BMC Public Health. 2026 Jul 4. doi: 10.1186/s12889-026-28330-z. Online ahead of print.
ABSTRACT
BACKGROUND: Hypertension is the leading risk factor for cardiovascular diseases, with the greatest burden in low- and middle-income countries where access to care and infrastructure for prevention and management is limited. In Rwanda, community health workers (CHWs) have long played a critical role in improving access to health services. In 2023, the Turambe ('Live Longer') program integrated digitally enabled hypertension screening into Rwanda's community health program across three districts, equipping CHWs with blood pressure monitors and mobile devices loaded with the mUzima mobile application. This study aimed to assess the CHW-led screening process, evaluate the screening cascade from CHW identification to diagnosis confirmation, and determine the factors associated with hypertension diagnosis.
METHODS: Data was extracted and socio-demographic and clinical characteristics were analyzed using frequencies and percentages. Chi-square tests assessed associations between diagnosis and patient characteristics, and logistic regression identified factors associated with hypertension diagnosis following referral.

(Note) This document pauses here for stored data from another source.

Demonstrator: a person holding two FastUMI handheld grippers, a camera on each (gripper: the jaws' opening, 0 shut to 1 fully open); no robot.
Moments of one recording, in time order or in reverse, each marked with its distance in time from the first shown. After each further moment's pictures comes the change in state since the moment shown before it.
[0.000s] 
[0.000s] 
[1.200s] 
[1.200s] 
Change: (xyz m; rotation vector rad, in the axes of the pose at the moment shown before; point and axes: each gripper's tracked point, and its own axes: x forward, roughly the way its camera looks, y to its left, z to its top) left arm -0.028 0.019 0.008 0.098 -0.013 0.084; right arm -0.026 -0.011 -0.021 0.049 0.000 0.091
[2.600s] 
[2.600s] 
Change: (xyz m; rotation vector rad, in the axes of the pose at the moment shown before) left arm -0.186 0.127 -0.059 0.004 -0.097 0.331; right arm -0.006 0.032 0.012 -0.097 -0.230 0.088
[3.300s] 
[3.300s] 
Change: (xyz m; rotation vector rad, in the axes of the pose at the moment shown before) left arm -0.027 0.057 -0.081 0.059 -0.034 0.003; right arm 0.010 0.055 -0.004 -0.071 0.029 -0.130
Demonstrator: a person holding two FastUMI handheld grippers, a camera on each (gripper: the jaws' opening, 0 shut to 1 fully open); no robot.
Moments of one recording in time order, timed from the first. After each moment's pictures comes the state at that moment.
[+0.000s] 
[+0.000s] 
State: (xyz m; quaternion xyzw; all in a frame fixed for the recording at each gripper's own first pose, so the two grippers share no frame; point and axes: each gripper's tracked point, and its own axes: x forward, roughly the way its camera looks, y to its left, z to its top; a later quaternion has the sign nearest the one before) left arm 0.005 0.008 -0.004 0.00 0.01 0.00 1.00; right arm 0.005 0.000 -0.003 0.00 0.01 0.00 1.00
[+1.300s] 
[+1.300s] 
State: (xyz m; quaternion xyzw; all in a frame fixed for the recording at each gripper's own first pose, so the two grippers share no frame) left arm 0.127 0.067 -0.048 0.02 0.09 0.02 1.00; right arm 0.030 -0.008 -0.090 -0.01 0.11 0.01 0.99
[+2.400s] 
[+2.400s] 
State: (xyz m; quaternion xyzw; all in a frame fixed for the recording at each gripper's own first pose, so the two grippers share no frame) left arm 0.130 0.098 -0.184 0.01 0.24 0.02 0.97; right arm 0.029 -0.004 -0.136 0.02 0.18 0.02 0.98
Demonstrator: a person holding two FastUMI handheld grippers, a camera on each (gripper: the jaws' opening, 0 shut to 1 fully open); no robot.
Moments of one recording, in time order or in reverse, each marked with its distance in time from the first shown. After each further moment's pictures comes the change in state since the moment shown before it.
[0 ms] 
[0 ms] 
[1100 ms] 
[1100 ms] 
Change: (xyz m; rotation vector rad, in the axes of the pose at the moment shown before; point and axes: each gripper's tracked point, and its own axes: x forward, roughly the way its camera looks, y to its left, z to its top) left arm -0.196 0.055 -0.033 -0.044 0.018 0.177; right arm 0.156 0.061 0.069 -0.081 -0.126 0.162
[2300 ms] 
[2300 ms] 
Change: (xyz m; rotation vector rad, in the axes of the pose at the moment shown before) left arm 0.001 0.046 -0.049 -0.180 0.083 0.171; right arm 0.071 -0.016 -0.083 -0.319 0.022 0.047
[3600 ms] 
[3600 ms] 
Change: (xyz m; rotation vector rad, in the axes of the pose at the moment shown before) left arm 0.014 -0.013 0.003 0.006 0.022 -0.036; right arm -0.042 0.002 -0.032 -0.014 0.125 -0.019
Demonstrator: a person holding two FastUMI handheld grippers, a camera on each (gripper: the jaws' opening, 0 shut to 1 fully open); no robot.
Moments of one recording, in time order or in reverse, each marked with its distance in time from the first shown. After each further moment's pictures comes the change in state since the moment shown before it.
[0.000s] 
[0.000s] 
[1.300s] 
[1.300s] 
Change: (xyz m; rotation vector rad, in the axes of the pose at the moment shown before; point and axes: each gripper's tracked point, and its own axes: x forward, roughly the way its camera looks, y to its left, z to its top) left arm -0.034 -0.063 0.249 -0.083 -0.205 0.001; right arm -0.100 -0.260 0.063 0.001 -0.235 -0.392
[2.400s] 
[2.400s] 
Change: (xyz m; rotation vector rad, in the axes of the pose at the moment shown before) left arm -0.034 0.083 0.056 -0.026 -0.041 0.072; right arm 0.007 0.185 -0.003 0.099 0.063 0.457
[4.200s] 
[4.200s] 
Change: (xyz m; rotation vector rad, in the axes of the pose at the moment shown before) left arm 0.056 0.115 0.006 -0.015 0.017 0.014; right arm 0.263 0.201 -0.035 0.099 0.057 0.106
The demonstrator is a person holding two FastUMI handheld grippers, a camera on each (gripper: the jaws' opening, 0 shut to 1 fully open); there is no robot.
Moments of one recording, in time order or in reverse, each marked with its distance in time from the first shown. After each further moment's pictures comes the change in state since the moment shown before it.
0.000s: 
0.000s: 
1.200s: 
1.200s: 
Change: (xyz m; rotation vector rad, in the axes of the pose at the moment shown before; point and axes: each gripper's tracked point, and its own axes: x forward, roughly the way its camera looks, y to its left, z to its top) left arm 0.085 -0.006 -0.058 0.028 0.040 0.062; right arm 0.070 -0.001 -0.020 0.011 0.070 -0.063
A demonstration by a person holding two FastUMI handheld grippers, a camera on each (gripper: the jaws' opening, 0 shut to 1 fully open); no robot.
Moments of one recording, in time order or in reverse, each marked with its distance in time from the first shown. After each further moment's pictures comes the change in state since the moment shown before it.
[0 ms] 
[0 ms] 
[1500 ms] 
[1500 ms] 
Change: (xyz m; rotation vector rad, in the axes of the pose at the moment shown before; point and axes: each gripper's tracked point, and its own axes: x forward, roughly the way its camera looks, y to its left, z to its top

RESULTS: The program supported the screening of 499,475 community members representing 55.9% of the population aged 15 years and above. The majority of those screened were female (54.5%) and most were aged 35-44 years (29.6%). Of those screened, 63,291 (12.7%) individuals were found to have elevated blood pressure and were referred to health facilities. Among these referrals, 4,537 (7.2%) completed the referral by visiting a health facility and 2,873 (63.3%) of them were confirmed to have hypertension; 2,218 (48.9%) were newly diagnosed and 655 (14.4%) with a prior diagnosis. Among those who completed referral to health facilities, the proportion of those confirmed to have hypertension increased with age, reaching 71.0% among individuals aged above 65 years. Multivariable analysis showed that increasing age was strongly associated with a hypertension diagnosis, with those aged ≥ 65 years having 3.91 times higher odds (aOR: 3.91; 95% CI: 2.06-7.43) compared to those aged 25-34 years. Male sex was associated with 15% reduced odds (aOR: 0.85; 95% CI: 0.75-0.98) compared to females.
CONCLUSION: This digital community-based hypertension screening program achieved substantial population coverage and a relatively high diagnostic yield among those who completed referral, demonstrating the potential of leveraging CHW networks and mobile technology for large-scale NCD detection and monitoring. However, low referral-to-care linkage limits inference on CHW diagnostic accuracy at the population level. Strengthened referral systems and further research into barriers to linkage are needed to translate community screening into timely diagnosis and management.